Table of Contents
ISRN Chemical Engineering
Volume 2013 (2013), Article ID 930484, 11 pages
http://dx.doi.org/10.1155/2013/930484
Research Article

Prediction the Vapor-Liquid Equilibria of CO2-Containing Binary Refrigerant Mixtures Using Artificial Neural Networks

1Chemical Engineering Department, Gas and Petrochemical Engineering Faculty, Persian Gulf University, Bushehr 7516913817, Iran
2Department of Petrochemical Engineering, Amirkabir University of Technology (Tehran Polytechnic), Mahshahr Campus, P.O. Box 415, Mahshahr, Iran

Received 9 May 2013; Accepted 18 July 2013

Academic Editors: J. A. A. González, K. Okumura, and J. E. Ten Elshof

Copyright © 2013 Ahmad Azari et al. This is an open access article distributed under the Creative Commons Attribution License, which permits unrestricted use, distribution, and reproduction in any medium, provided the original work is properly cited.

Abstract

Artificial neural network (ANN) technique has been applied for estimation of vapor-liquid equilibria (VLE) for eight binary refrigerant systems.
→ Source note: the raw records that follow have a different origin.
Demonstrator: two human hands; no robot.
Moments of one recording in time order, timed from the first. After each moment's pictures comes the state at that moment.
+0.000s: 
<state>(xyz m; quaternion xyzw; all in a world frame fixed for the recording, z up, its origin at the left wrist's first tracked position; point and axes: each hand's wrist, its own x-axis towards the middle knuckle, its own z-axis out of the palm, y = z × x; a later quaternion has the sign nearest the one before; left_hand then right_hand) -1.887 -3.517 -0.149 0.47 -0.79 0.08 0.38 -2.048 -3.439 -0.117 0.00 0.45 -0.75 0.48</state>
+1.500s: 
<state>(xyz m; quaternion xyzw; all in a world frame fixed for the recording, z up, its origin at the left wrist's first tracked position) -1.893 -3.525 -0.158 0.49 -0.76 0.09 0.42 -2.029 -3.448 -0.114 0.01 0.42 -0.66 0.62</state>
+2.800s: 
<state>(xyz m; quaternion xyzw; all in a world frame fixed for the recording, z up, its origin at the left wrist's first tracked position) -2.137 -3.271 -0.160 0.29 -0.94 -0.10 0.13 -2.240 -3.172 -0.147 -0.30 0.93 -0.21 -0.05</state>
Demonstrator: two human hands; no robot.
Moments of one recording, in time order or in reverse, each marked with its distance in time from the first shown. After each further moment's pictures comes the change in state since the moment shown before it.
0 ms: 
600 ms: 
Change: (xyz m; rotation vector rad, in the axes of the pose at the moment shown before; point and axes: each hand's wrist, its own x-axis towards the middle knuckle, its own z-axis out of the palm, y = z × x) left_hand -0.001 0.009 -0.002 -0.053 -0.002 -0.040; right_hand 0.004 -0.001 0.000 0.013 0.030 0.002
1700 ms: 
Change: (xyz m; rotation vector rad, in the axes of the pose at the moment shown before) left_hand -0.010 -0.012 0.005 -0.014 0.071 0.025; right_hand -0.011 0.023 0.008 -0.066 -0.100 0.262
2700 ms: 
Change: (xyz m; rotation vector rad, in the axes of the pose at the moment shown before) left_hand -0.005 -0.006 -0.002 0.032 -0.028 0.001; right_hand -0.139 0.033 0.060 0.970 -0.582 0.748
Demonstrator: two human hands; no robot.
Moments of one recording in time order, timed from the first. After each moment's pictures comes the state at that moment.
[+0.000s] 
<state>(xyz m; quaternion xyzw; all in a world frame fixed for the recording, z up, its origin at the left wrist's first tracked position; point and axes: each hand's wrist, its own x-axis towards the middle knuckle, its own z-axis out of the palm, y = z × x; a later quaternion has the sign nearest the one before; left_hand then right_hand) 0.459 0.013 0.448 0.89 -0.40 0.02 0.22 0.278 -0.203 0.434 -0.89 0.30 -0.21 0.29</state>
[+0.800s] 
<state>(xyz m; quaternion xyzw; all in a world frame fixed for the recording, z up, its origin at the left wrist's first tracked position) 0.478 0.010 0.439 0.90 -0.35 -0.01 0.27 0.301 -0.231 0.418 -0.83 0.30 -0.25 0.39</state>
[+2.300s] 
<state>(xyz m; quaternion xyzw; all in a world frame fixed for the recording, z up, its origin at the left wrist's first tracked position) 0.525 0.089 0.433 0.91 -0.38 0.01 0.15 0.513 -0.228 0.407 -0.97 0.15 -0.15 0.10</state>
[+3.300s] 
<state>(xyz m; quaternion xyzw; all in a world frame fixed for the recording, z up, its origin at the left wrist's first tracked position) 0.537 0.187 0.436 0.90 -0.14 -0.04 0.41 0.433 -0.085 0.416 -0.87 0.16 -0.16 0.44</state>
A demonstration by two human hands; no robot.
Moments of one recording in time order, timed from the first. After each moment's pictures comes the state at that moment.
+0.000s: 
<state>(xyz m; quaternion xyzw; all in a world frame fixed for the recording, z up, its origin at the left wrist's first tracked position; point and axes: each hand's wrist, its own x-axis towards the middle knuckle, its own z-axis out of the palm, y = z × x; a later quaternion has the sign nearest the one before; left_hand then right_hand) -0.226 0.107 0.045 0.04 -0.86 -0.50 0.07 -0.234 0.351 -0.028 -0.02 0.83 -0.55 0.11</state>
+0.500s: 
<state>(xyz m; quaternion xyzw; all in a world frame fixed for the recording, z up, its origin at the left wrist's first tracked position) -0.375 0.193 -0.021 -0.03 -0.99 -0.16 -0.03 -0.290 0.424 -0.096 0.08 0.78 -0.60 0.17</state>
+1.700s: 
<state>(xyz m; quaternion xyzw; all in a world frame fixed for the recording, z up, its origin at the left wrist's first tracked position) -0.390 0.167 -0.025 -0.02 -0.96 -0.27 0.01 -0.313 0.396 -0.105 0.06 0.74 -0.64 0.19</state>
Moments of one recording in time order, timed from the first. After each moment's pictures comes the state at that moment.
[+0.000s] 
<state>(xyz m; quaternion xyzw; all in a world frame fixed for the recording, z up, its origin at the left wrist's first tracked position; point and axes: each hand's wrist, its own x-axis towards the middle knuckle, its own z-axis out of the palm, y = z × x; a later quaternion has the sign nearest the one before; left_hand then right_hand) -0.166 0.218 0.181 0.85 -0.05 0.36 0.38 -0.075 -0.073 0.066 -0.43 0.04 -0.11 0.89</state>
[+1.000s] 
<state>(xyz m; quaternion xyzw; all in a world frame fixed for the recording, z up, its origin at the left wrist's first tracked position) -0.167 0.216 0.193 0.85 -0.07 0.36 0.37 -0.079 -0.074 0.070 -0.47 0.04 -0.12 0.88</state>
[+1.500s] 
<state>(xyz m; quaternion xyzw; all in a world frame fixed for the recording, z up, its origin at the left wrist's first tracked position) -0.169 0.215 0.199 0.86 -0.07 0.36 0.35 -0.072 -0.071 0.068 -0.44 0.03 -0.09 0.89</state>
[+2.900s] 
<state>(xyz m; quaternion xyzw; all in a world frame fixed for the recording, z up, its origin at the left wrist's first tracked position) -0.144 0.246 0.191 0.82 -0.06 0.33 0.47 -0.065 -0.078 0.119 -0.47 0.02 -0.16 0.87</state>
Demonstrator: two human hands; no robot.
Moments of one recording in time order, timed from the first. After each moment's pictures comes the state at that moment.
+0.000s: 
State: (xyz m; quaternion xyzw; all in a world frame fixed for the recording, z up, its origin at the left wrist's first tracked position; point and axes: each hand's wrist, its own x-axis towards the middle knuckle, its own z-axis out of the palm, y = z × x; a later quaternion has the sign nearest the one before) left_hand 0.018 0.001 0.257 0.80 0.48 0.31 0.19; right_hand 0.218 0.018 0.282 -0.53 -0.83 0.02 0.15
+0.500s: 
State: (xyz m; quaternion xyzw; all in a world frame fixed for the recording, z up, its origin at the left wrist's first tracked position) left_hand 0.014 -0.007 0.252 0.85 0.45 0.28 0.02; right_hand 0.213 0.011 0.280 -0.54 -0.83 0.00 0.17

The refrigerants include difluoromethane (R32), propane (R290), 1,1-difluoroethane (R152a), hexafluoroethane (R116), decafluorobutane (R610), 2,2-dichloro-1,1,1-trifluoroethane (R123), 1-chloro-1,2,2,2-tetrafluoroethane (R124), and 1,1,1,2-tetrafluoroethane (R134a). The related experimental data of open literature have been used to construct the model. Furthermore, some new experimental data (not applied in ANN training) have been used to examine the reliability of the model. The results confirm that there is a reasonable conformity between the predicted values and the experimental data. Additionally, the ability of the ANN model is examined by comparison with the conventional thermodynamic models. Moreover, the presented model is capable of predicting the azeotropic condition.